REQUIREMENT:
Any pictures in the records below must be left out when you repeat the lines from the line containing "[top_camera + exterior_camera" through the line containing "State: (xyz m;" exactly.

STORED DATA:
#####
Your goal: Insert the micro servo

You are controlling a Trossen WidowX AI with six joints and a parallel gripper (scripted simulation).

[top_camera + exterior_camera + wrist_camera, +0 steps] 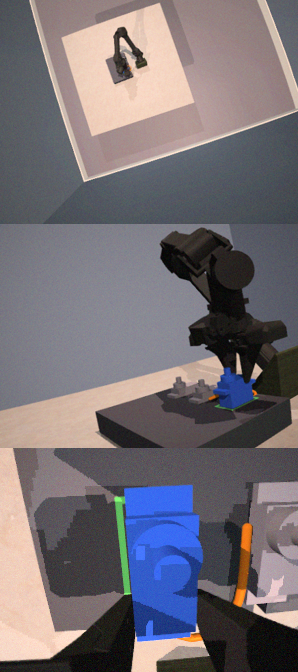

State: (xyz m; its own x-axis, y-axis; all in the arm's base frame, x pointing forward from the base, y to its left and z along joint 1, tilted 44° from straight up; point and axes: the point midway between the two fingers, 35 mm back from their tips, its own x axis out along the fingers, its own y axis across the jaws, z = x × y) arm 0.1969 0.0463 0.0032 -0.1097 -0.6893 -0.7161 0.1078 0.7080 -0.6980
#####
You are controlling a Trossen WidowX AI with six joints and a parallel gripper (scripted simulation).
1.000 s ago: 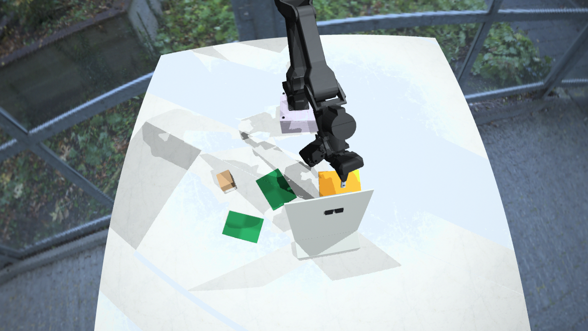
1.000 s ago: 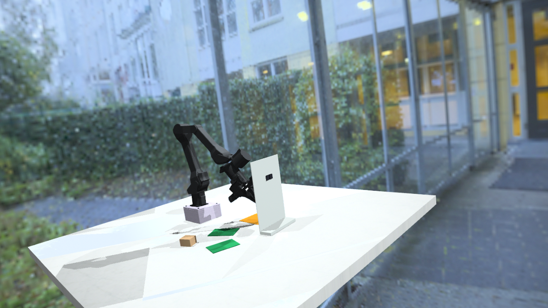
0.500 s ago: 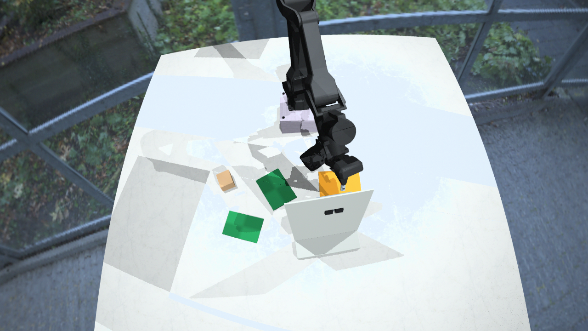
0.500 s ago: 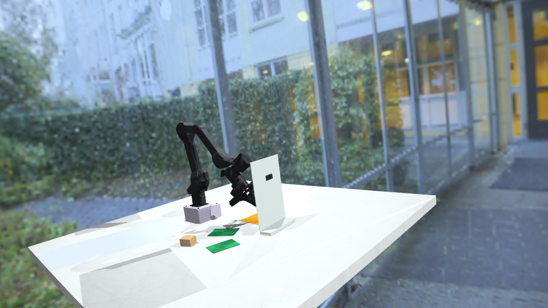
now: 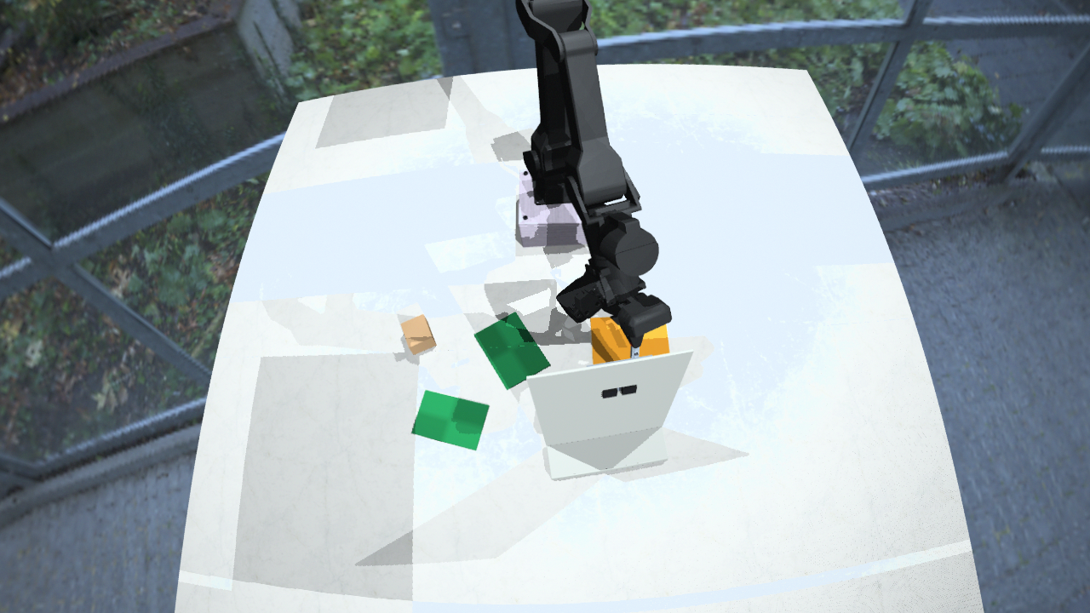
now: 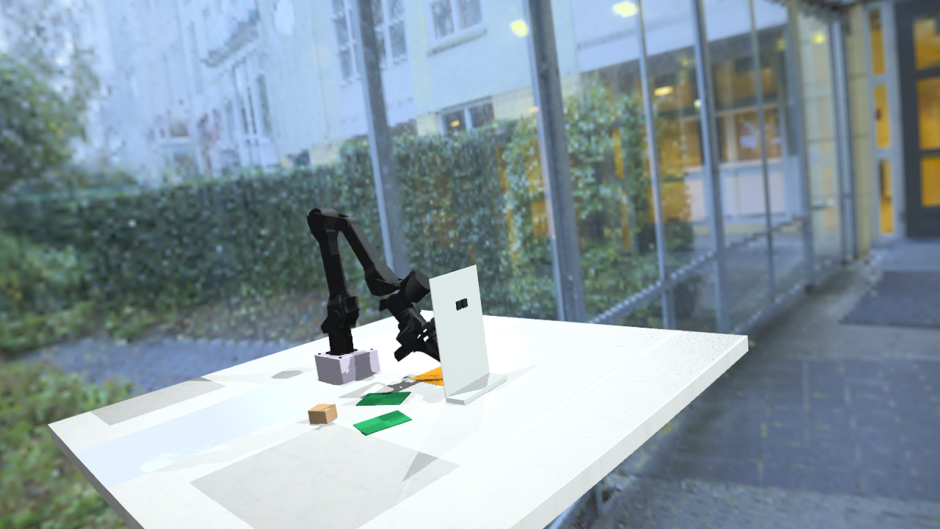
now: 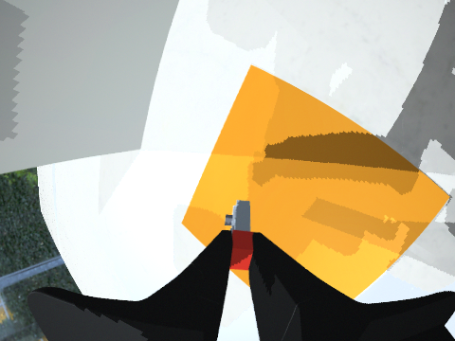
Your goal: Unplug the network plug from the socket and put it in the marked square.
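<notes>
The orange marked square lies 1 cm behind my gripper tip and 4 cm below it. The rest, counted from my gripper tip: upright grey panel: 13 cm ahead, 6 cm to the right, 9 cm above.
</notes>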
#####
COMPLETED TASK:
[top_camera + exterior_camera + wrist_camera, +0 steps] 

State: (xyz m; its own x-axis, y-axis; all in the arm's base frame, x pointing forward from the base, y to its left and z along joint 1, tilted 44° from straight up; point and axes: the point midway between the two fingers, 35 mm back from their tips, its own x axis out along the fingers, its own y axis across the jaws, z = x × y) arm 0.1969 0.0463 0.0032 -0.1097 -0.6893 -0.7161 0.1078 0.7080 -0.6980

The required output has been supplied.